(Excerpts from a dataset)

----------------------------------------

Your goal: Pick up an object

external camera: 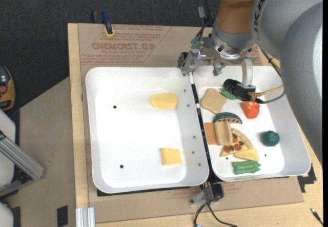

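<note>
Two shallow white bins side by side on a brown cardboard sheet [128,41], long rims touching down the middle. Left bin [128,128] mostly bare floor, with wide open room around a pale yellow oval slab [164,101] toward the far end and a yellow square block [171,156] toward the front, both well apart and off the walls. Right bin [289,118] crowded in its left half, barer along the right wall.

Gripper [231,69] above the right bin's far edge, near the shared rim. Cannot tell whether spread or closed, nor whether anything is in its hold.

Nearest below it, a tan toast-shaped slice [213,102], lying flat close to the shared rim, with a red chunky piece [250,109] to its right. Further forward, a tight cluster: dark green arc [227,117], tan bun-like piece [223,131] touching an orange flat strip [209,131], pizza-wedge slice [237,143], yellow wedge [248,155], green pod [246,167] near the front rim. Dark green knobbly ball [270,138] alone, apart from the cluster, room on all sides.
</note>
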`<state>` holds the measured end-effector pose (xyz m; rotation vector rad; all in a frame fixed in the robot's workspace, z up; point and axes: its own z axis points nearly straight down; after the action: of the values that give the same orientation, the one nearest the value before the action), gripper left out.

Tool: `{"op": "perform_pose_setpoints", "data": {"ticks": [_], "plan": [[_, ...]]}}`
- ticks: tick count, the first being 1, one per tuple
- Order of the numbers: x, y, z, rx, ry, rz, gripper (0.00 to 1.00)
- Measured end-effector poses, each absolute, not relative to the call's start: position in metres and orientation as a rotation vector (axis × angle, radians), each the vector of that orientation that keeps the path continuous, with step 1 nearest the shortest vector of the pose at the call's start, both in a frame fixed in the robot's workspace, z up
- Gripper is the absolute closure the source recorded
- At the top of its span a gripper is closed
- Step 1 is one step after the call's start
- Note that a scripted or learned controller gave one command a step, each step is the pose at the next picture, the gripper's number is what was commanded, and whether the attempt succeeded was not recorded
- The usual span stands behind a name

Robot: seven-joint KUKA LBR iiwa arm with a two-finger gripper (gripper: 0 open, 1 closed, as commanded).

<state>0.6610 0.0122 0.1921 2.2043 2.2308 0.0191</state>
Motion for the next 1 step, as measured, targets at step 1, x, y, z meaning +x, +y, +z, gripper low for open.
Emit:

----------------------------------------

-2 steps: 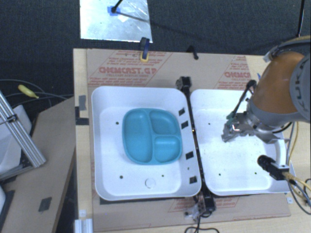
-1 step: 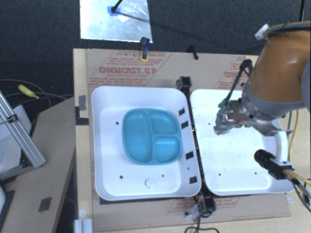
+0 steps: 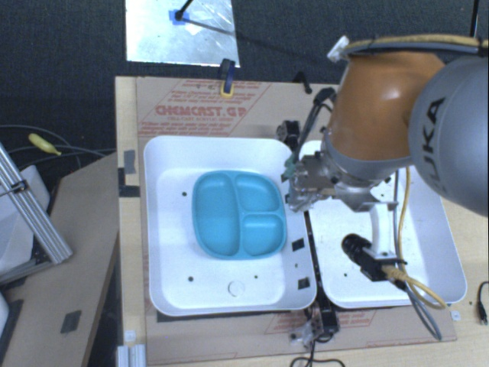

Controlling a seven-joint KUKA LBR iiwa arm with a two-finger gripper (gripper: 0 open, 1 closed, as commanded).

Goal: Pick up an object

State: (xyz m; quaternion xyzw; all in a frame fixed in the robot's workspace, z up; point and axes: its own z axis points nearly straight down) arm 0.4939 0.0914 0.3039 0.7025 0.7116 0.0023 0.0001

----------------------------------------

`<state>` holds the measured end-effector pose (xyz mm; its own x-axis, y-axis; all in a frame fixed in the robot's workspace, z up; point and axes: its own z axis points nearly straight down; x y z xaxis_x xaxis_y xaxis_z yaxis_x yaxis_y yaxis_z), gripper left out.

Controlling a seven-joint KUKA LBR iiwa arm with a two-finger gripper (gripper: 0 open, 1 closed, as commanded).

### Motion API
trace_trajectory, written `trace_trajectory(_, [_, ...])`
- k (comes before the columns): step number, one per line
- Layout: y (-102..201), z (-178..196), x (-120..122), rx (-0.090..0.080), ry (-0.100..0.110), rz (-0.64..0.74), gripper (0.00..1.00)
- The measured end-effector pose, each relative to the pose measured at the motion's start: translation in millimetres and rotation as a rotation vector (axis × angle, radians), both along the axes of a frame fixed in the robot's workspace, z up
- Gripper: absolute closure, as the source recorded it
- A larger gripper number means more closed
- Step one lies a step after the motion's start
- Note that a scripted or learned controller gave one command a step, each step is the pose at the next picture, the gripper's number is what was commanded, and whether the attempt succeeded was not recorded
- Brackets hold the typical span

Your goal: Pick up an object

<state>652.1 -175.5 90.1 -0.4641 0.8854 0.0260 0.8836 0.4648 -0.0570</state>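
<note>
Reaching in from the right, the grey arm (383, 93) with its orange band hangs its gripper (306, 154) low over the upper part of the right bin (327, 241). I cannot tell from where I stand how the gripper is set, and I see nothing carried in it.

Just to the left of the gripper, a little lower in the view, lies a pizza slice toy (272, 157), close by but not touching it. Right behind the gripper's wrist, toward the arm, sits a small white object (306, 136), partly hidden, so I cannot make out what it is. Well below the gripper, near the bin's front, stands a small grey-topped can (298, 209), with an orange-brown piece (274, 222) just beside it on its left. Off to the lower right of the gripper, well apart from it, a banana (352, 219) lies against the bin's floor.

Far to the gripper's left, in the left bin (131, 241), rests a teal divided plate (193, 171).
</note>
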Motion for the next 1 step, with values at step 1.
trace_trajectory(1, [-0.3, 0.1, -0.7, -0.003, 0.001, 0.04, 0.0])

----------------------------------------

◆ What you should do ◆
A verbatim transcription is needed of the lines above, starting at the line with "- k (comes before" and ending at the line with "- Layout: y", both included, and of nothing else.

◆ Reply ◆
- k (comes before the columns): step number, one per line
- Layout: y (-102..201), z (-178..196), x (-120..122), rx (-0.090..0.080), ry (-0.100..0.110), rz (-0.64..0.74), gripper (0.00..1.00)

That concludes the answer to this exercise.